■ What to produce
Isolate every line in the data with the string "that" and copy it.

──────

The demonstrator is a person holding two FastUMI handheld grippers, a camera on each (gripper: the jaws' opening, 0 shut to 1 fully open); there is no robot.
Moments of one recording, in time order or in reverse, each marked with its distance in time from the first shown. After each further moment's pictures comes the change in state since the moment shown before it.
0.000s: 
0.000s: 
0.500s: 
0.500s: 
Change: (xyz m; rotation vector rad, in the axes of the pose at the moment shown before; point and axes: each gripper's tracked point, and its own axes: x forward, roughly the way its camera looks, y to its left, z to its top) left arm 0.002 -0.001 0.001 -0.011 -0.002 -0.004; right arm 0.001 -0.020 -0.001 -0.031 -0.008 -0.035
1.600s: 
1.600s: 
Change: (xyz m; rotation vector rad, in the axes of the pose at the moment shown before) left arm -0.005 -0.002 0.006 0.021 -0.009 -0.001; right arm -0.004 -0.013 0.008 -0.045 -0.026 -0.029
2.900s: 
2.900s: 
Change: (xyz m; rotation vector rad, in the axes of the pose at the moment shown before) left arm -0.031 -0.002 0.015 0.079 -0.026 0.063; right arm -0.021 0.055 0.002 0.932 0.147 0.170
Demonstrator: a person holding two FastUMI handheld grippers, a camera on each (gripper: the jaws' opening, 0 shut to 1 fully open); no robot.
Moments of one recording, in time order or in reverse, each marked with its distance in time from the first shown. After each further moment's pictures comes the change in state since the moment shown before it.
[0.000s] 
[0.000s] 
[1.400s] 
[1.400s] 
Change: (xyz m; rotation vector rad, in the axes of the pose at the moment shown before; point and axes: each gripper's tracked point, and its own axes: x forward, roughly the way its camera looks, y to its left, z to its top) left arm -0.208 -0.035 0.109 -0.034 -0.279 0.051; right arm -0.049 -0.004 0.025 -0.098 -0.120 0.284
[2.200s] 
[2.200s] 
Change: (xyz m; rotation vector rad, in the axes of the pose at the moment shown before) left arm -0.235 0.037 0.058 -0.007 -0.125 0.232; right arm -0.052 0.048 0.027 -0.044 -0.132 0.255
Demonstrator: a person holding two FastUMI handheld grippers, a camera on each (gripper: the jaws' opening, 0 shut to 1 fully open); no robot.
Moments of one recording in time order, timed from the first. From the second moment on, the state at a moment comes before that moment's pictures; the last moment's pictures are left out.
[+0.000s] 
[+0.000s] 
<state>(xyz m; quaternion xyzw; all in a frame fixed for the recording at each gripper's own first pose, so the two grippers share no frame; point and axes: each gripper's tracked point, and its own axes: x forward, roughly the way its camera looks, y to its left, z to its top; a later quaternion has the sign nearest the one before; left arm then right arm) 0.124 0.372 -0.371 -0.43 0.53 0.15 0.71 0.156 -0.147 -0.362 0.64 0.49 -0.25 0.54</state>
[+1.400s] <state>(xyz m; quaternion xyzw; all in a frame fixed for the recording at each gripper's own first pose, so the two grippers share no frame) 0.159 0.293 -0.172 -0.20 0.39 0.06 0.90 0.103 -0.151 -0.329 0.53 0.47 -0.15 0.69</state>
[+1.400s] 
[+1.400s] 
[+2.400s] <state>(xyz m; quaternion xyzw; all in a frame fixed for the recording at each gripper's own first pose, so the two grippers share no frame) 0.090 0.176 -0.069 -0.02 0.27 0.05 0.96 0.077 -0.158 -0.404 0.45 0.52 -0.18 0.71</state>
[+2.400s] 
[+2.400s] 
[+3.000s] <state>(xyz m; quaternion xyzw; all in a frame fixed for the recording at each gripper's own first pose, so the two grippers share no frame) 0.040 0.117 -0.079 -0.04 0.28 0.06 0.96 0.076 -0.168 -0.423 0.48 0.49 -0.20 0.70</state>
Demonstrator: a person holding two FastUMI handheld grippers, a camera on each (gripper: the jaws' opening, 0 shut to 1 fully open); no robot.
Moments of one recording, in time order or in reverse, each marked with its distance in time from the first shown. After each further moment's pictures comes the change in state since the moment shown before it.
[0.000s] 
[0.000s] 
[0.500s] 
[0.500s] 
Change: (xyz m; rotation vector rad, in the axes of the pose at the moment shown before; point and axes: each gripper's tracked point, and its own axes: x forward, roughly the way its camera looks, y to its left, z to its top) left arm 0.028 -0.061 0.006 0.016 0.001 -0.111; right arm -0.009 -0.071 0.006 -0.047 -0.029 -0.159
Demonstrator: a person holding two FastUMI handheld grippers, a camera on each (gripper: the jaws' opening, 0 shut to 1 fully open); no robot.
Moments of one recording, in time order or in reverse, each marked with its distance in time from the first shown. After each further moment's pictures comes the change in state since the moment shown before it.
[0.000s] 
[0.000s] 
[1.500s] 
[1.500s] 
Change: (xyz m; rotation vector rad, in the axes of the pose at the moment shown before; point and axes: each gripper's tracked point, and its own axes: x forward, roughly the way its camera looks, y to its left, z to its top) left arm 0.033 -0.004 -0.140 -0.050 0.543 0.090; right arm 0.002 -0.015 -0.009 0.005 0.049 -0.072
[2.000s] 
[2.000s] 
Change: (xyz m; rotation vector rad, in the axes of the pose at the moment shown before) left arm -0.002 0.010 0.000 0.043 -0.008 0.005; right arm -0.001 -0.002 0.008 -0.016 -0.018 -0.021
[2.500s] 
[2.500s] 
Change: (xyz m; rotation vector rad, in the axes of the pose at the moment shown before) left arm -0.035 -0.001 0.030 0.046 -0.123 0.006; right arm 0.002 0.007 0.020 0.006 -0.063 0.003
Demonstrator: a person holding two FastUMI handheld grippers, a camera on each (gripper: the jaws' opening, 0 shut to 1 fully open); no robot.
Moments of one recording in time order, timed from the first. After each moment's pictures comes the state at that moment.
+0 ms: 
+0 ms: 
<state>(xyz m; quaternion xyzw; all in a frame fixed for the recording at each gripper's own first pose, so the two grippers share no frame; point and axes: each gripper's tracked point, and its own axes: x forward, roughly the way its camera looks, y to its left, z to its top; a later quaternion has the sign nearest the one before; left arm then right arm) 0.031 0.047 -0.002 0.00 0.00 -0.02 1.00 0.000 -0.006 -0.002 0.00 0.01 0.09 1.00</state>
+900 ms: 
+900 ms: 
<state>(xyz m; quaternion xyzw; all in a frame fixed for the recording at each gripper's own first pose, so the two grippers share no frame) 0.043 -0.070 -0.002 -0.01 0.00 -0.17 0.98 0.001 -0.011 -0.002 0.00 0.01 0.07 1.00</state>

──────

■ Solution
Moments of one recording in time order, timed from the first. From the second moment on, the state at a moment comes before that moment's pictures; the last moment's pictures are left out.
Moments of one recording in time order, timed from the first. After each moment's pictures comes the state at that moment.

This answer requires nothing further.